There are cases where there is a hybrid implementation. In the hybrid scenario, one of the endpoints randomly generates a long, complex, and secure password that they share with the other party over an asynchronously encrypted connection. Then after they have securely exchanged the key, they will establish a new encrypted connection using synchronous encryption, encrypted with the key shared over the asynchronously encrypted connection.
There is one other element of encryption to cover—something called a hash. I lived in Seattle, WA, for 30 years, so I feel compelled to point out that this type of hash has nothing to do with weed, and you can’t smoke this type of hash.
A computer hash is also called one-way encryption; it is a fixed-length string of numbers and letters. A hashing algorithm takes a specific computer file and then generates what’s called a hash from that file. There are multiple algorithms out there for hashing, and they all have several similarities.
- It is not possible to reverse the encryption of a hash; therefore it is called one-way encryption.
- For a given algorithm, the output is always the same length. The size or length of the inputted object has no bearing on how long the output is. The algorithm dictates the length of the output. So a hash of a single word is the same length as a hash of 100,000 words.
- For a given algorithm and a specific input file, the output is always the same. For an identical file, I’m guaranteed the same output.

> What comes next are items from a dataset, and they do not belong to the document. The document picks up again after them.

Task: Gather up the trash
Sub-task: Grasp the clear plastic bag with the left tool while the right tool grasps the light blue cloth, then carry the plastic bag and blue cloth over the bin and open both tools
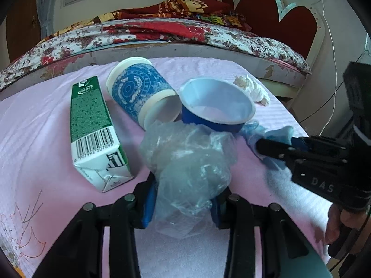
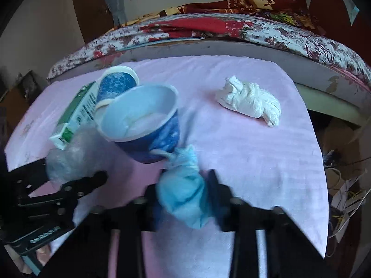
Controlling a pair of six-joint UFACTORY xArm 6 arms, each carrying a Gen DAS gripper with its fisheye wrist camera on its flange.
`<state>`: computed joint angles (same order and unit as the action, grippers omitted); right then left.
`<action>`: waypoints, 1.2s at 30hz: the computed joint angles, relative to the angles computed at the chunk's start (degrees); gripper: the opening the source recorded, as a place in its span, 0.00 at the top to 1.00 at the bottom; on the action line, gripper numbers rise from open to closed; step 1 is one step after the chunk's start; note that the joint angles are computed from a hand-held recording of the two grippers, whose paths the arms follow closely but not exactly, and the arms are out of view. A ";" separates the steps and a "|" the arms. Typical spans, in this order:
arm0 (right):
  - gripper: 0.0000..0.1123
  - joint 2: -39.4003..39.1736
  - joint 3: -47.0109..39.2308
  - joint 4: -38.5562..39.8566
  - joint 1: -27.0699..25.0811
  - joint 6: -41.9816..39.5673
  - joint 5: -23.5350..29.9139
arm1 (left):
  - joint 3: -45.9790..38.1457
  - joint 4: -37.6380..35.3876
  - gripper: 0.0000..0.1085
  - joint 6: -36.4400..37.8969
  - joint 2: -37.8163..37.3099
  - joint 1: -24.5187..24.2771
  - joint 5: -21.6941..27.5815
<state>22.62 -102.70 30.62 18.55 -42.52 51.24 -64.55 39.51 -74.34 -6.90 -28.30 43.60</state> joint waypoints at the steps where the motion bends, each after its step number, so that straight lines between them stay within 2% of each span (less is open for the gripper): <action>1: 0.80 -0.80 1.09 0.13 -0.02 -0.33 -0.56 | 0.14 0.46 0.64 -0.40 -0.20 -0.24 0.05; 4: 0.80 -4.41 6.07 0.26 -0.28 -1.86 -3.97 | 0.45 1.38 0.64 -1.20 -0.72 -1.12 0.19; 12: 0.80 -15.03 18.46 3.46 -2.45 -5.69 -7.89 | 0.38 3.93 0.65 -3.12 -2.03 -5.48 2.13; 19: 0.80 -25.21 28.88 7.05 -5.68 -10.14 -9.08 | -0.11 5.61 0.66 -4.75 -2.39 -11.02 4.58; 26: 0.80 -33.91 36.70 8.97 -11.20 -13.25 -7.15 | -2.33 7.05 0.66 -5.75 -1.14 -15.96 6.36; 36: 0.80 -42.73 41.90 12.08 -21.89 -18.90 -1.70 | -7.12 8.40 0.67 -5.97 2.25 -21.48 7.71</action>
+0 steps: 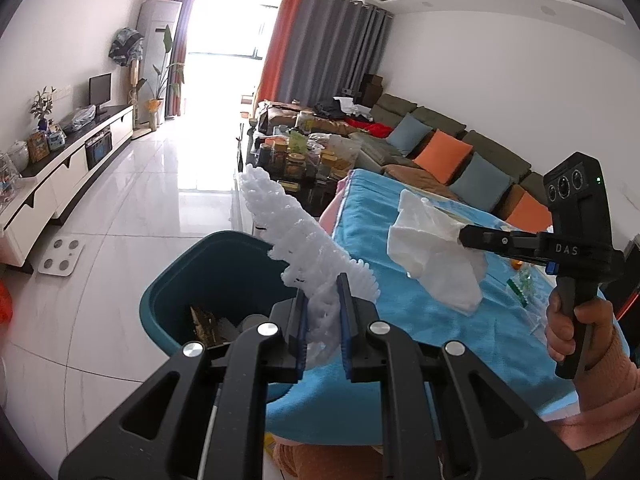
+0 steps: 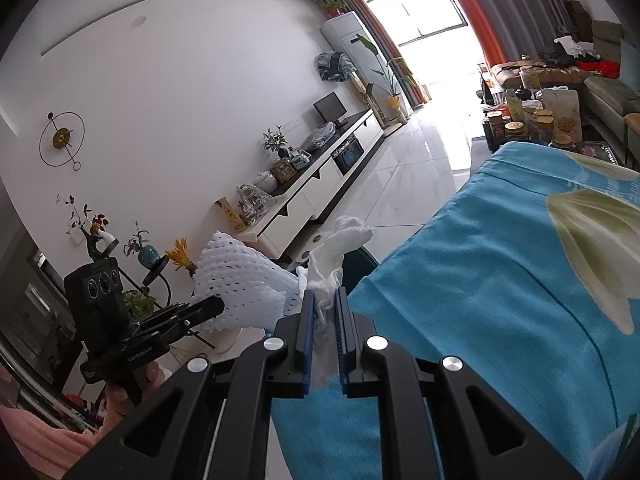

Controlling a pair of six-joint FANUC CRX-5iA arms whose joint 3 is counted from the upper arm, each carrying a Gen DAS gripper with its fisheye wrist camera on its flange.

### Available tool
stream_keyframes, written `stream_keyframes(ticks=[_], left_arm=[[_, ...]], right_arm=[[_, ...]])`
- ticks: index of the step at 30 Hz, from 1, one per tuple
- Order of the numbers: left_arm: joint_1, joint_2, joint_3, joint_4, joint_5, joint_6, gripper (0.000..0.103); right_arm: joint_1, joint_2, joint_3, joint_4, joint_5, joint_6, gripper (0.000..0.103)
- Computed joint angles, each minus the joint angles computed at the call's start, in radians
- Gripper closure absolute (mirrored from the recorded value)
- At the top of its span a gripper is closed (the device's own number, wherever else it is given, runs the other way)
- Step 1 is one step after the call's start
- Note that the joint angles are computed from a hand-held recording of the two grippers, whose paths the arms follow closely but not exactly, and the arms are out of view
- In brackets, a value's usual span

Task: Collect trash
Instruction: 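Carry the foam net and tissue over the teal bin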

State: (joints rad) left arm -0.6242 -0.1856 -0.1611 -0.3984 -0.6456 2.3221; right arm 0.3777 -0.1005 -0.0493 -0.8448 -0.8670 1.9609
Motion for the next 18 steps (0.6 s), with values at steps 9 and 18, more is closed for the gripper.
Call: stream_keyframes(ticks=[9,18], left_arm=[[0.005,0.018,0.017,-0.007,-0.03,0.019,0.09],[-0.004,0.044,0.043,-0.03,-0.062,0.053,0.09]], right_arm=[[0.012,0.033,0.037,-0.01,-0.015,0.004,0.094],[0.023,0.069,0.076,-0.017,-0.034,0.01,0.094]])
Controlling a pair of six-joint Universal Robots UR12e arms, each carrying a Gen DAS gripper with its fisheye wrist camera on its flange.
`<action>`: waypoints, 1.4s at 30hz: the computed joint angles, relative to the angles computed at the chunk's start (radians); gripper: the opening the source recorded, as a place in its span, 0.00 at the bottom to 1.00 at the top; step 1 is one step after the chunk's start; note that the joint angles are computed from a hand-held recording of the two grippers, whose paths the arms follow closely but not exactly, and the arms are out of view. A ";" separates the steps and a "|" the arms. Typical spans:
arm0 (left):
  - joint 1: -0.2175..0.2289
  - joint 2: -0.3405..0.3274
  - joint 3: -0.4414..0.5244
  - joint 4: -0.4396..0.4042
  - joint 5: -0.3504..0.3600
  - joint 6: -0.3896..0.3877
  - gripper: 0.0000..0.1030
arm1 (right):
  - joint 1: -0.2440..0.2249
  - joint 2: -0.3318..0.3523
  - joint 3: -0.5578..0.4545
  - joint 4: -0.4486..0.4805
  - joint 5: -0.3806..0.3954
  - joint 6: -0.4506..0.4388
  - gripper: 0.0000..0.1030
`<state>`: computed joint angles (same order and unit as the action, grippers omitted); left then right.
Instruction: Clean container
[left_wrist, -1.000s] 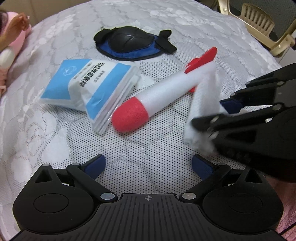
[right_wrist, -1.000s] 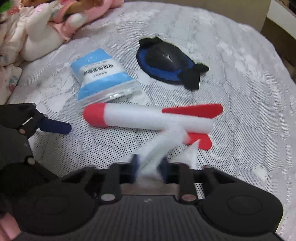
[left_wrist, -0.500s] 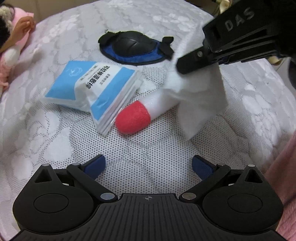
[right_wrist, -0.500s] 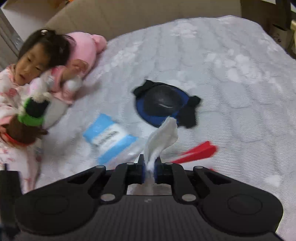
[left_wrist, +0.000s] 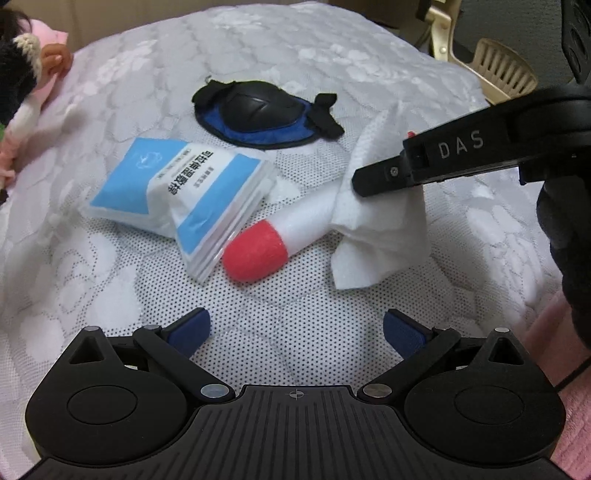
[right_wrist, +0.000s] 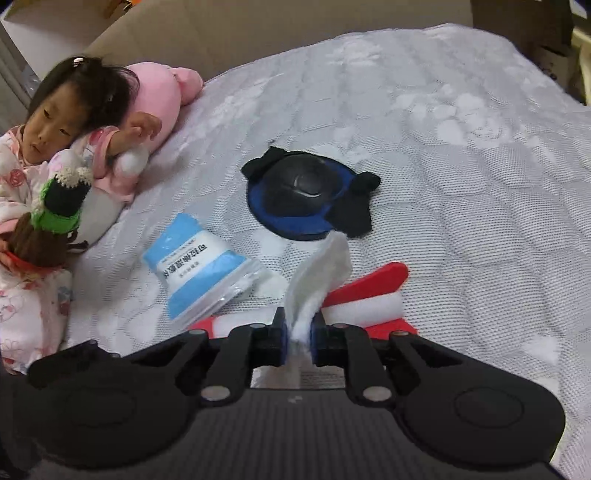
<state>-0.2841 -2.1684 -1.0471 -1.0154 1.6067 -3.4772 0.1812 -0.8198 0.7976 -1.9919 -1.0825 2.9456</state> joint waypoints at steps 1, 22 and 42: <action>0.002 -0.003 0.004 0.000 -0.006 0.000 0.99 | -0.001 -0.001 0.001 0.006 0.008 -0.006 0.17; 0.006 -0.015 0.012 -0.028 -0.017 -0.010 0.99 | 0.008 -0.008 0.023 -0.026 -0.053 -0.024 0.16; 0.022 -0.138 0.257 -0.007 -0.013 0.043 0.99 | -0.041 0.171 -0.298 0.115 -0.146 0.120 0.15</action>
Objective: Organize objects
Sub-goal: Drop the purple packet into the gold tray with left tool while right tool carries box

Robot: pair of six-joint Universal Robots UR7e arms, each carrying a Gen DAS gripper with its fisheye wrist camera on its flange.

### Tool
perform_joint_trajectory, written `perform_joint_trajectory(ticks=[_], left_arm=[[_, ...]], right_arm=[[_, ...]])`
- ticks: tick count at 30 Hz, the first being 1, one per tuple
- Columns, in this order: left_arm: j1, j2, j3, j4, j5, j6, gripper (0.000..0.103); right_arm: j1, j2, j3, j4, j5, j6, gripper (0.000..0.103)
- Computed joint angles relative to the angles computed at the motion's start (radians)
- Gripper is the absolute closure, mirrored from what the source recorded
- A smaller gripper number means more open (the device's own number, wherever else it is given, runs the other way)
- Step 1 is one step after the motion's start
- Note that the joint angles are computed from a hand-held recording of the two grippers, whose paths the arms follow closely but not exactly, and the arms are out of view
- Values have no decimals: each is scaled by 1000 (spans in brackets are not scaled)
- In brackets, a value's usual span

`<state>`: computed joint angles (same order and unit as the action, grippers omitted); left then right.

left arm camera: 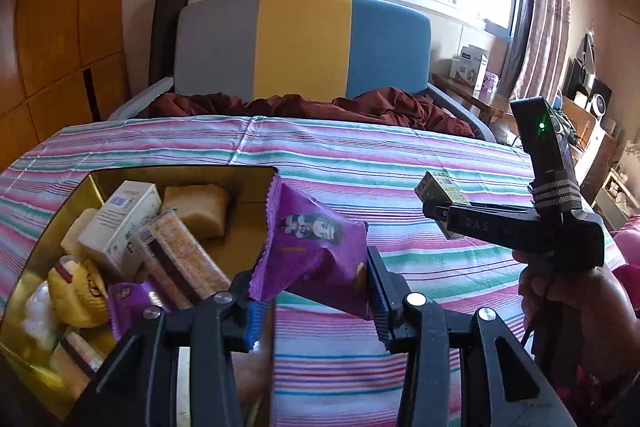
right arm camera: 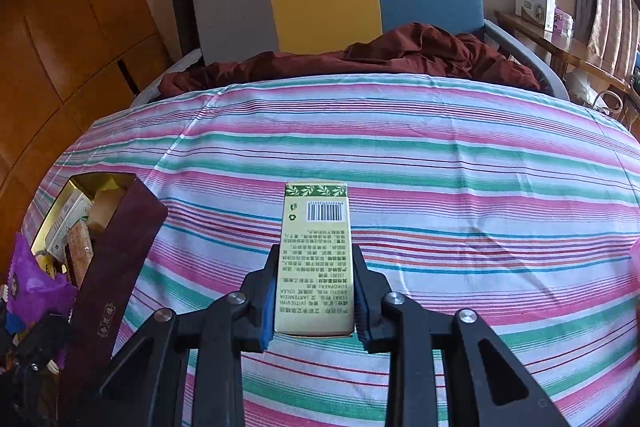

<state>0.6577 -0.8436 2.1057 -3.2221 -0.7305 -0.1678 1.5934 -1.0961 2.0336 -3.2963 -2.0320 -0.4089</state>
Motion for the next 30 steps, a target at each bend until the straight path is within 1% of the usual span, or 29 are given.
perform_joint_trajectory(ticks=[7,12,15,19,21,26,30], left_arm=[[36,-130,91,26,38,-73,59],[63,-206,128,43,75,-87,59],[91,-247,143,69,81,-119,59],[130,-304,159,137,53,-171,59],[144,-320,159,182,41,-177,59],[158,-325,158,235,17,-184,59],[156,-316,165,247,31,-185,59]], right_arm=[[30,11,26,-22,27,-29,73],[46,19,36,-25,36,-46,73],[54,28,39,-35,34,-58,73],[58,34,39,-41,36,-63,73],[58,32,42,-41,41,-64,73],[64,32,48,-56,53,-75,73],[66,34,50,-55,55,-83,73]])
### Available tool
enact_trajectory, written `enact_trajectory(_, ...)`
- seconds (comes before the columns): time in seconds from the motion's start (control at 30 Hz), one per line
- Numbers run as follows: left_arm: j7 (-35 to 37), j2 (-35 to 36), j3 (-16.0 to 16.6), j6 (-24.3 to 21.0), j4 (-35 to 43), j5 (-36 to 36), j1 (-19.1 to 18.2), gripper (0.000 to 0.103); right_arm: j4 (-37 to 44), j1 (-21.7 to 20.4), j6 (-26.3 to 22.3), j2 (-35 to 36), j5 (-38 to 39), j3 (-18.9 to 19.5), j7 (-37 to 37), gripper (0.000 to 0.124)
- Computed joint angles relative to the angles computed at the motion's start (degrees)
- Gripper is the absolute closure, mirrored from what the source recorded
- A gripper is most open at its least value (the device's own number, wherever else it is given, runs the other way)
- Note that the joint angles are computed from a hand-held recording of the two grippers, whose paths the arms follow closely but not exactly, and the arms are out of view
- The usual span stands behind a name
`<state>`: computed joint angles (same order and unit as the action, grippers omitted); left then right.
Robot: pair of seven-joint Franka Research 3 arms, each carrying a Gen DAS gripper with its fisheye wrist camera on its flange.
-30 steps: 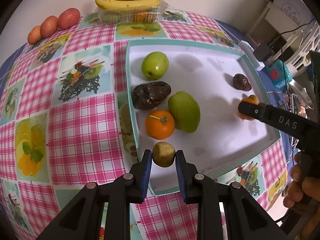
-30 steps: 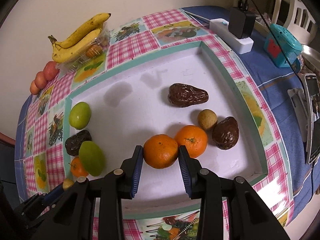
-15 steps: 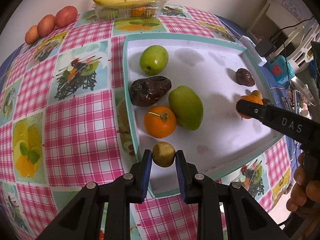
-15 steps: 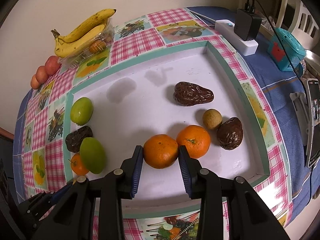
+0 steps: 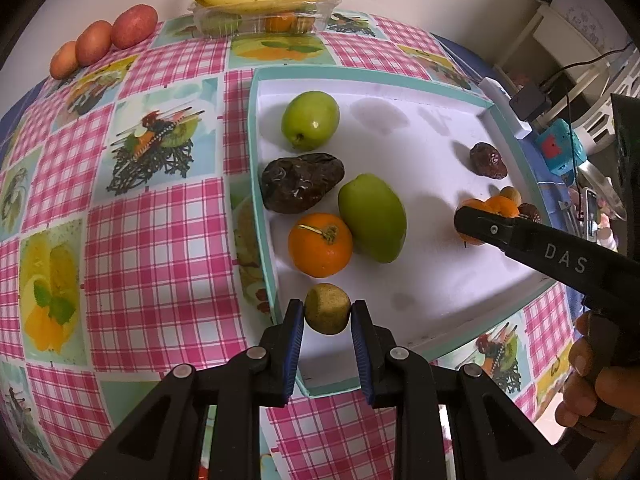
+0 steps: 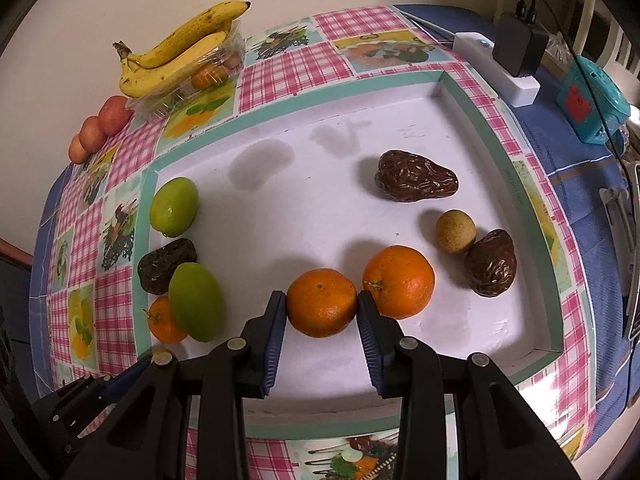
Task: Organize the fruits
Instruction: 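Lower both fruits into the tray and open both tools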
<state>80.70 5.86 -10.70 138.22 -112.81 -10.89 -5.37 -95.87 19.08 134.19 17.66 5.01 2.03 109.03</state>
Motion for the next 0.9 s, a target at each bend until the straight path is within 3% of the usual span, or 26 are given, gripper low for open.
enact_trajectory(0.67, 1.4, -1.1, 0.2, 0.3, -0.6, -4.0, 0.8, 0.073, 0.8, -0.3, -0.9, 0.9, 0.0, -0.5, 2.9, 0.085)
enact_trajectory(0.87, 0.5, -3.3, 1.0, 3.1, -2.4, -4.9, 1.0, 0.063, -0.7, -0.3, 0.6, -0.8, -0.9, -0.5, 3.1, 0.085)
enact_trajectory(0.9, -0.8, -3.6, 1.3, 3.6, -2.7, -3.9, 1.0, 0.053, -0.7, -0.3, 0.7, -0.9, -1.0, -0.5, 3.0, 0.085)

- If a file has extra space in it or has been modified in any way, the output will be drastically different. Older and simpler algorithms have been found to fail in this regard in very rare conditions. The technical term for this is a hash collision. If a hash collision is a problem for your personal needs, use a newer collision-free algorithm. I would venture a guess that no one in the core demographic for this article ever intentionally uses a computer hash.
The detail behind each algorithm is beyond the scope of this article. There are two main uses for hashing. First is to validate file integrity. You run a particular algorithm against your file and note the output. Then later, if you want to know if the file has changed, you simply run the same algorithm and compare the results to the results you noted before. If they match, then the file has not changed; otherwise, the file is different. The hash doesn’t reveal what was changed, just that a change occurred.
The second use is for properly storing a password so that it is not possible for the site owner to know what your password is. How this works is that when you first provide your password, the site runs that password through a specific algorithm (or recipe), making sure to use salt and pepper and all the proper spices, then they store the results and discard the actual password. When you go to log in, the site uses the same recipe with the exact same spices in the same amounts, and if the results match the saved result, your login is validated; otherwise you are denied access.